I work in a large IT shop with a large development team outside of Salesforce. We build and support many applications supporting various business units and internal resource groups. We use a release management tool that consumes code from a TFS server, builds said code, and then deploys that app to various environments. As most of our applications live within the local network, this process is fairly streamlined. Managing Salesforce metadata within our repository and deploying to our sandbox and production environments custom tools has been a royal pain. My hope is for Salesforce DX to vastly improve the release process to align with the rest of the dev teams.
Scratch Orgs – With our growing Salesforce team of admins and developers, making changes within an org has been increasingly more challenging. With scratch orgs, we can collaborate better in conjunction with Git merging/pushing/pulling. Another big plus is having the ability to use test data for some of our more complicated apps. Full sandboxes are extremely expensive and partial sandboxes only work if you have minimal data per object.
Git – The ability to push, pull, and merge metadata will be so great. Currently our team works in their own sandbox to make changes. Whether those changes are declarative or code-based, most of the time we have to copy/paste or recreate in our integration sandbox. From that sandbox we Eclipse to pull all of the metadata to the hard drive and then check those files in to TFS; a very arduous and error prone process. Ideally, I would like to utilize the Git functionality on our TFS servers to replace our current process with TFS.
I was able to get an invitation for the Salesforce DX pilot. With the end of June and pilot ending soon, I wasn’t able to test out all the features besides the basic needs for our team. Extended project timelines at work have not allowed me the free time I wanted to test. Although, the little testing I was able to do reaffirmed my initial excitement of DX. I’ve been excited for DX ever since it was hinted at last year.
Last year when our team was looking for solutions, we could have gone with cloud-based solutions like Flosum or Autorabit, which are designed to solve release management problems.
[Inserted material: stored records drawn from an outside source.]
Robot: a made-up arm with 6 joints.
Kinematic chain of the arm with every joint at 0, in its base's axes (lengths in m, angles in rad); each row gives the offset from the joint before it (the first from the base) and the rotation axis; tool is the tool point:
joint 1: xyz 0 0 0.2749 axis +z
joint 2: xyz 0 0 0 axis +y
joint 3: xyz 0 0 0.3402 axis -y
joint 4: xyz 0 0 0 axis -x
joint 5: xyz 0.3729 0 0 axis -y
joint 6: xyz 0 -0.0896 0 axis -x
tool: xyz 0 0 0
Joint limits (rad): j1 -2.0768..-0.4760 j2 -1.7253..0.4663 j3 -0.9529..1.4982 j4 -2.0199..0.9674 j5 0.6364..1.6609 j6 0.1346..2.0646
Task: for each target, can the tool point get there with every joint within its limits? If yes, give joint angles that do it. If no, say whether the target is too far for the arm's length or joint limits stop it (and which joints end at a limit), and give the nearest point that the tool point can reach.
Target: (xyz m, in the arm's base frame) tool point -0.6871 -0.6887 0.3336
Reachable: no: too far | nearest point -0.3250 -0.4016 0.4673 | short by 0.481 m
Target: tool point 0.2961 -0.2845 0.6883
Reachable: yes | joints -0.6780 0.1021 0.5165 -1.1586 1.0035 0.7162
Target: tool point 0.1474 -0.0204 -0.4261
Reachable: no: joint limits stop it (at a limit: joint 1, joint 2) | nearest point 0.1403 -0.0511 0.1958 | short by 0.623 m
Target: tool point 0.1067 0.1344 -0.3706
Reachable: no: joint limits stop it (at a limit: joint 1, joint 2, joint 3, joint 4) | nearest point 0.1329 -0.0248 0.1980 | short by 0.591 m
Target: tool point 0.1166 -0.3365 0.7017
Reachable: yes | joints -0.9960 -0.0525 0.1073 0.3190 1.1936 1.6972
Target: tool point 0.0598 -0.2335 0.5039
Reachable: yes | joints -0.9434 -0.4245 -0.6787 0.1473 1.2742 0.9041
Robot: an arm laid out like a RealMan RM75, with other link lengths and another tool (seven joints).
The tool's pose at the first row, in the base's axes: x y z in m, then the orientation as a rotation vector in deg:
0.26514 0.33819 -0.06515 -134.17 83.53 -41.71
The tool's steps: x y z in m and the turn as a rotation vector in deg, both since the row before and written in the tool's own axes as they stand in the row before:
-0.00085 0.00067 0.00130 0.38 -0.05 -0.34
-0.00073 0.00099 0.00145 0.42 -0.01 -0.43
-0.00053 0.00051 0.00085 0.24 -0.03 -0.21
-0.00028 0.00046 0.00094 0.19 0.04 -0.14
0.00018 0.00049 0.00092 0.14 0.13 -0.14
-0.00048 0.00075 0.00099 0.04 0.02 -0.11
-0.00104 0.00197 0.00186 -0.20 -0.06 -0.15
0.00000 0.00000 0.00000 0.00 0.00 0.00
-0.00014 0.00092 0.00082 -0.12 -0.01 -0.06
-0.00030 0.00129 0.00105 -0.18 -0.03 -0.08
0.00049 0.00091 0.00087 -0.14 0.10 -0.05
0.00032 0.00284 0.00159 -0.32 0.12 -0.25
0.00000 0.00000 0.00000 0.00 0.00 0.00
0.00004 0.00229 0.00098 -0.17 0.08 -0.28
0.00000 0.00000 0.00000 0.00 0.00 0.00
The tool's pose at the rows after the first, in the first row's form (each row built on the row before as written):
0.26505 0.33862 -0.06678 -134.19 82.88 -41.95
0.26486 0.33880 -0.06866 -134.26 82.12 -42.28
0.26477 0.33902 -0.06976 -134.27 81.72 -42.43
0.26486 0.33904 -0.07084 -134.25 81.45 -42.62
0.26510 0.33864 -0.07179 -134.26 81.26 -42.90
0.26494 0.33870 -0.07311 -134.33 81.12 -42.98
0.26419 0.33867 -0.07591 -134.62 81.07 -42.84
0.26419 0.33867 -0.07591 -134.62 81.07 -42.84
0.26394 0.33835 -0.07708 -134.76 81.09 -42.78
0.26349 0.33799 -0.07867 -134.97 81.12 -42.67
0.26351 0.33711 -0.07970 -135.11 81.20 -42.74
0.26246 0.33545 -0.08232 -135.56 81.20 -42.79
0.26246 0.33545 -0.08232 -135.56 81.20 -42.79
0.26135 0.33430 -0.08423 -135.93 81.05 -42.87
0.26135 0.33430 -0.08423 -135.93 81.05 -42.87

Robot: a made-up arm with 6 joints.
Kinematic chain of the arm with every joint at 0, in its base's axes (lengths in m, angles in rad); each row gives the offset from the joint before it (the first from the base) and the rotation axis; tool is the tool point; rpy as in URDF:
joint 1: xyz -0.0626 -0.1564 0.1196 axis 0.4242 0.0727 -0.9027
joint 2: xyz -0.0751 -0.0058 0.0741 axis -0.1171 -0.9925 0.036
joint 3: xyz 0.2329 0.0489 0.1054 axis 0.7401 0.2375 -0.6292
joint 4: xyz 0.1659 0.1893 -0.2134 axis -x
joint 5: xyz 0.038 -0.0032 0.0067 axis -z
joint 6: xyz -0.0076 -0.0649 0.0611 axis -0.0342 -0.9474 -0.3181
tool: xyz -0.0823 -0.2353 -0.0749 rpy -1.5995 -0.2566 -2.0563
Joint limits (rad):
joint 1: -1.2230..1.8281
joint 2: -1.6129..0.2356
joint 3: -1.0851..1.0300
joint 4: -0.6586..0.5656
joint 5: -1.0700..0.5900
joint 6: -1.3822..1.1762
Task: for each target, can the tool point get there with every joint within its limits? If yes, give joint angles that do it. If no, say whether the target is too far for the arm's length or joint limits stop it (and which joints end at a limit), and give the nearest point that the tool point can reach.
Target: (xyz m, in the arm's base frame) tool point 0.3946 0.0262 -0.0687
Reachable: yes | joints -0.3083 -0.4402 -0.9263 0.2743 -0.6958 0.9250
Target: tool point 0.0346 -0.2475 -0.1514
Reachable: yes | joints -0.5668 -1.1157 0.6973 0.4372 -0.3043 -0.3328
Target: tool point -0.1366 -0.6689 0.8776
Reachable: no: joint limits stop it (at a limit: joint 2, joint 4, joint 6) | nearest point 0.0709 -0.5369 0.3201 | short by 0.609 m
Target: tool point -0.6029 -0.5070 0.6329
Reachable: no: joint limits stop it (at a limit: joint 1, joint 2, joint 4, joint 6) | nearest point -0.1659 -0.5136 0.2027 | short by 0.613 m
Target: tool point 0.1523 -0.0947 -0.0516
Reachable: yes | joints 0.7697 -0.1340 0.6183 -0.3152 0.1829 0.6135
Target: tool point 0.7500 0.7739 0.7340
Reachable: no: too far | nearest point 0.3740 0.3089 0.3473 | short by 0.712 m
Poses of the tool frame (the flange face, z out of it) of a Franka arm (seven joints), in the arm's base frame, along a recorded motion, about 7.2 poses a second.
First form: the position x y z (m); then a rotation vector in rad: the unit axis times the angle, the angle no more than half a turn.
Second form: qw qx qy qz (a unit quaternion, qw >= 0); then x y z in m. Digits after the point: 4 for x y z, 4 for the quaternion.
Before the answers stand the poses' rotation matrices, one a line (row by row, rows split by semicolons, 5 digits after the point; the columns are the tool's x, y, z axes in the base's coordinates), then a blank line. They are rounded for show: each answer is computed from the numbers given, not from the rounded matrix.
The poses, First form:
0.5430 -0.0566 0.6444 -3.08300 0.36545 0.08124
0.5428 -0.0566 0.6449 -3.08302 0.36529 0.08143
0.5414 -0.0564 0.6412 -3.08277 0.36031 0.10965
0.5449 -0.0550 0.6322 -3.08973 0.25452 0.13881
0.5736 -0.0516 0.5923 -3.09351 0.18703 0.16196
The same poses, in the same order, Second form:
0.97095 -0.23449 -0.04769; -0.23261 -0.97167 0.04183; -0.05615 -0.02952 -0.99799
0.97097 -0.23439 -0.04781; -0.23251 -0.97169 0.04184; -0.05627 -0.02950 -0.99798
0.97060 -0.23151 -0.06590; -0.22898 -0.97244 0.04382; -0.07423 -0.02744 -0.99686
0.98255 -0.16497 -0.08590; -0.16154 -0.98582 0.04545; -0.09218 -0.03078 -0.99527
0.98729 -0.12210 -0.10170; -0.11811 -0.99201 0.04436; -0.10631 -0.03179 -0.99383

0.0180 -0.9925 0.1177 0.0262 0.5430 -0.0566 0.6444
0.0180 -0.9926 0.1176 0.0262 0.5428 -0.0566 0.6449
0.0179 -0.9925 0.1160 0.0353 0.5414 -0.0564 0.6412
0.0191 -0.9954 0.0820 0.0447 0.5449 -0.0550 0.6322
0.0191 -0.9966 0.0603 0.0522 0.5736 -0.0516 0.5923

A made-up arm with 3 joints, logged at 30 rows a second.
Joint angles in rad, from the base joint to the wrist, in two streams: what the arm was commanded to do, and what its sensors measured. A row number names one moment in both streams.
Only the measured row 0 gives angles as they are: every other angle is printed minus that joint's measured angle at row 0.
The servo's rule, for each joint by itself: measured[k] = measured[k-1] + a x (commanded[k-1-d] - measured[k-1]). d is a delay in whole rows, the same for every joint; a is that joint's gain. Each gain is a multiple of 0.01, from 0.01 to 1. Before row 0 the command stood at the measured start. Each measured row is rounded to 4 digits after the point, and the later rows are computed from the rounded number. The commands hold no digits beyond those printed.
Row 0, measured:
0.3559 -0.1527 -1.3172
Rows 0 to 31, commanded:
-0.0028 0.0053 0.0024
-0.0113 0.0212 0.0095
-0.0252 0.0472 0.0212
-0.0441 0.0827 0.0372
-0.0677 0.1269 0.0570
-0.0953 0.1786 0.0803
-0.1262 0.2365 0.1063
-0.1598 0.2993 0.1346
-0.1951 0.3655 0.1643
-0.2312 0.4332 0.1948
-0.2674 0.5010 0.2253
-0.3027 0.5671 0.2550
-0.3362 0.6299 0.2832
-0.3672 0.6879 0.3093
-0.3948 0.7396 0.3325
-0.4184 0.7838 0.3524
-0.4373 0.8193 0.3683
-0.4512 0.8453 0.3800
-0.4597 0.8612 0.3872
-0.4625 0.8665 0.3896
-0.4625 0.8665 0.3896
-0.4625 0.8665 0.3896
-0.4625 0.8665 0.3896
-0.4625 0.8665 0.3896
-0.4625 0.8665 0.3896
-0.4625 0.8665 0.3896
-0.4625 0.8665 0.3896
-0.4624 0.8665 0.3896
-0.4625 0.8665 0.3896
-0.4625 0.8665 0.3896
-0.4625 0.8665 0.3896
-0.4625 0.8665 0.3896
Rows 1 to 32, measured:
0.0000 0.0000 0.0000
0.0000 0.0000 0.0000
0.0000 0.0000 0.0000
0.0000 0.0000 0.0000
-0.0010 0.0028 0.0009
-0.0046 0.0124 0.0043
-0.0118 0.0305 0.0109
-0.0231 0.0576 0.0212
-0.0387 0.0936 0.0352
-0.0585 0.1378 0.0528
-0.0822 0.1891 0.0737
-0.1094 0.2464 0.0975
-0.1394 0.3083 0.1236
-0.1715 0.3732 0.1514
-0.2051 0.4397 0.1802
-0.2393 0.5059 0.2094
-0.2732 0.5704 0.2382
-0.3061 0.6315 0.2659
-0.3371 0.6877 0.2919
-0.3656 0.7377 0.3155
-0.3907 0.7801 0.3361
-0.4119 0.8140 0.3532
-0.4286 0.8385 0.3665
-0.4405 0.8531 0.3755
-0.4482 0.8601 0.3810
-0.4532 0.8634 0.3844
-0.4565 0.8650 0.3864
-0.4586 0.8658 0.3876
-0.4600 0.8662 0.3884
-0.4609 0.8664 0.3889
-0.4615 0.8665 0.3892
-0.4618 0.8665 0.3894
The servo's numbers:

After trying out both options, they did meet our basic requirements but were very clunky feeling and lacked the streamlined release processes of our other development teams. Naturally, I was hesitant about our team adopting one of these products that have decent price tags on them.
When hints about an improved development and continuous integration tool came from the mighty Salesforce itself, I encouraged our team to wait until Dreamforce to see what all the fuss was about. Sure enough, the developer keynote and sessions gave way to a new opportunity. Suddenly the possibility of keeping our metadata within our systems and plugging in DX was very exciting.
The pilot was a great preview of what to expect. The CLI handled everything we needed for metadata integration, but I was more excited about the DX IDE. Most of our team are declarative admins so point and click features with an IDE are definitely preferred. However, many of the awesome features of DX remained within the CLI, and I would hope they integrate more commands in the future to allow teams to merge, pull, push, etc., without having to pull up a separate tool. It seems the Salesforce dev team primarily has other developers in mind, which is great for me, but I am glad that this will encompass declarative features as well.
Speaking of the IDE, I hope it becomes a decent developer tool for apex, visualforce, and lightning. I have never been thrilled with developing in Eclipse or the developer console, so I hope they improve that experience. Being able to navigate through code and debug that code is very important to me. Perhaps mimicking some of the features the Welkin Suite has been doing would be fantastic. The Welkin Suite is great because it allows you to debug your code without having to keep a connection with Salesforce servers. It also allows you to use a lot of tools Visual Studio has, so traversing code from function to function between classes is a breeze. I was born a Visual Studio coder so I am definitely biased.
With the beta coming out for Salesforce DX, I hope to see more changes. I know my use case is very narrow when it comes to DX and Git functionality but I’d like to hear from others who are in the same boat. What other features would you like to see emphasized with DX?